The underlying cause of this CPPD is unknown, but its frequent association with other conditions such as gout, hyperparathyroidism, hemochromatosis, diabetes mellitus, and neurotrophic osteoarthropathy suggests that it may be secondary to metabolic or degenerative changes in the cartilage. It also has been proposed that the simultaneous occurrence of pseudogout and the aforementioned conditions is purely coincidental.
It is generally accepted that the prevalence of chondrocalcinosis increases with age, and that no particular gender develops the condition more often. 164,187,682 One study suggests that this increased prevalence with age and lack of gender bias may correlate with the affected tissues. 691 The study, which focused on structures of the knee, concluded that the prevalence of hyaline cartilage calcification increases with age and is not gender related, whereas meniscal calcification is not age related and is significantly more prevalent in men.
IMAGING FINDINGS
General radiographic features of CPPD can consist of a characteristic solitary finding such as chondrocalcinosis or a combination of features, which may include other intraarticular and periarticular calcifications, soft-tissue swelling, and progressive structural joint damage such as secondary degenerative joint disease (DJD) or mimic a neurotrophic arthropathy if severe.
Chondrocalcinosis.
Cartilage calcification may involve hyaline or fibrocartilage (FIG. 9-88FIG. 9-89FIG. 9-90FIG. 9-91FIG. 9-92 and FIG. 9-93). Fibrocartilage calcification is most common in the menisci of the knees, triangular cartilage complex of the wrist, symphysis pubis, and acetabular labrum. The calcification presents radiographically as a thick, irregular radiopaque focus within the affected structure. Hyaline cartilage calcification also is common in the knee, wrist, hip, MCPs, elbows, and shoulders.

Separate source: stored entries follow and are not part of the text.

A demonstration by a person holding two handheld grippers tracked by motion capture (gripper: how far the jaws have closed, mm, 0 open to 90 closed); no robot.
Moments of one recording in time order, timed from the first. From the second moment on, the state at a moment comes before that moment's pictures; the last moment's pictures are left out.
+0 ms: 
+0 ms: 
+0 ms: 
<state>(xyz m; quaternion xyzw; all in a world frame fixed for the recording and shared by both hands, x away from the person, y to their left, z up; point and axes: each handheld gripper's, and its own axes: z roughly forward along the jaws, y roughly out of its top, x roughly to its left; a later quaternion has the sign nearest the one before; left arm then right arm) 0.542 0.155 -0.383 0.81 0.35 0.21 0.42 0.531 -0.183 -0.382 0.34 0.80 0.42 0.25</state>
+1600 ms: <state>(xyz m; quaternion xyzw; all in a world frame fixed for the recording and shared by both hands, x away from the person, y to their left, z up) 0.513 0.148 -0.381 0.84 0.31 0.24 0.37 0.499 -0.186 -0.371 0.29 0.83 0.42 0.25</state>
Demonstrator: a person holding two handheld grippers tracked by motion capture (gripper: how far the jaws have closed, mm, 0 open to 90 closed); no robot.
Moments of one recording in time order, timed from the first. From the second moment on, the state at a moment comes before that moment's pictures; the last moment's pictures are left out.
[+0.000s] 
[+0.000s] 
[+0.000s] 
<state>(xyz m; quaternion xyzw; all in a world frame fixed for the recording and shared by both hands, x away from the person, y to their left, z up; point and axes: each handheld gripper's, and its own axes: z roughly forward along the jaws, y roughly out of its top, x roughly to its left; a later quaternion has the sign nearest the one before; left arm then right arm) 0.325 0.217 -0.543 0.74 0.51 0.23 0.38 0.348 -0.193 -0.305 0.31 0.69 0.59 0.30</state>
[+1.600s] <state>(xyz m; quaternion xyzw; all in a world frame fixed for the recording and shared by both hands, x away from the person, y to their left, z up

On a radiograph it appears as a thin, linear radiopacity that runs adjacent and parallel to the articular surface of the bone.
FIG. 9-88 |
FIG. 9-89 |
FIG. 9-90 |
FIG. 9-91 |
FIG. 9-92 |
FIG. 9-93 |
Pyrophosphate arthropathy.
Chronic pyrophosphate crystal deposition within hyaline cartilage may lead to intraarticular damage that radiographically simulate DJD. However, the joint location is unusual, or has an unusual intraarticular distribution when compared to DJD. These changes tend to be progressive and severe, with advanced joint space narrowing, prominent bony proliferation (sclerosis and osteophytosis), and often dramatic cyst formation. The articular and intraarticular (or compartmental) distribution classically differs from that of primary OA and should aid in the diagnosis. Non–weight-bearing joints such as the shoulder, elbow, wrist, and patellofemoral joint compartment are involved, as well as weight-bearing articulations such as the knee and hip. In a patient with no history of trauma, a DJD pattern in the mentioned non–weight-bearing joints suggests pyrophosphate arthropathy. Isolated involvement of the patellofemoral compartment (Fig. 9-94), advanced tricompartmental disease of the knee, and selective radiocarpal or trapezioscaphoid joint degeneration also are unusual for nontraumatic DJD and suggest that an underlying crystal deposition is responsible for the radiographic findings.
FIG. 9-94 |
CLINICAL COMMENTS
The varied clinical presentations of CPPD can cause a diagnostic dilemma. CPPD may masquerade as primary DJD (chronic progressive joint pain, crepitus, and limited range of motion), manifest as an acute inflammatory disorder such as RA or gout (with intermittent attacks of painful, red, swollen joints), or appear as an asymptomatic condition in a patient with a concomitant disorder.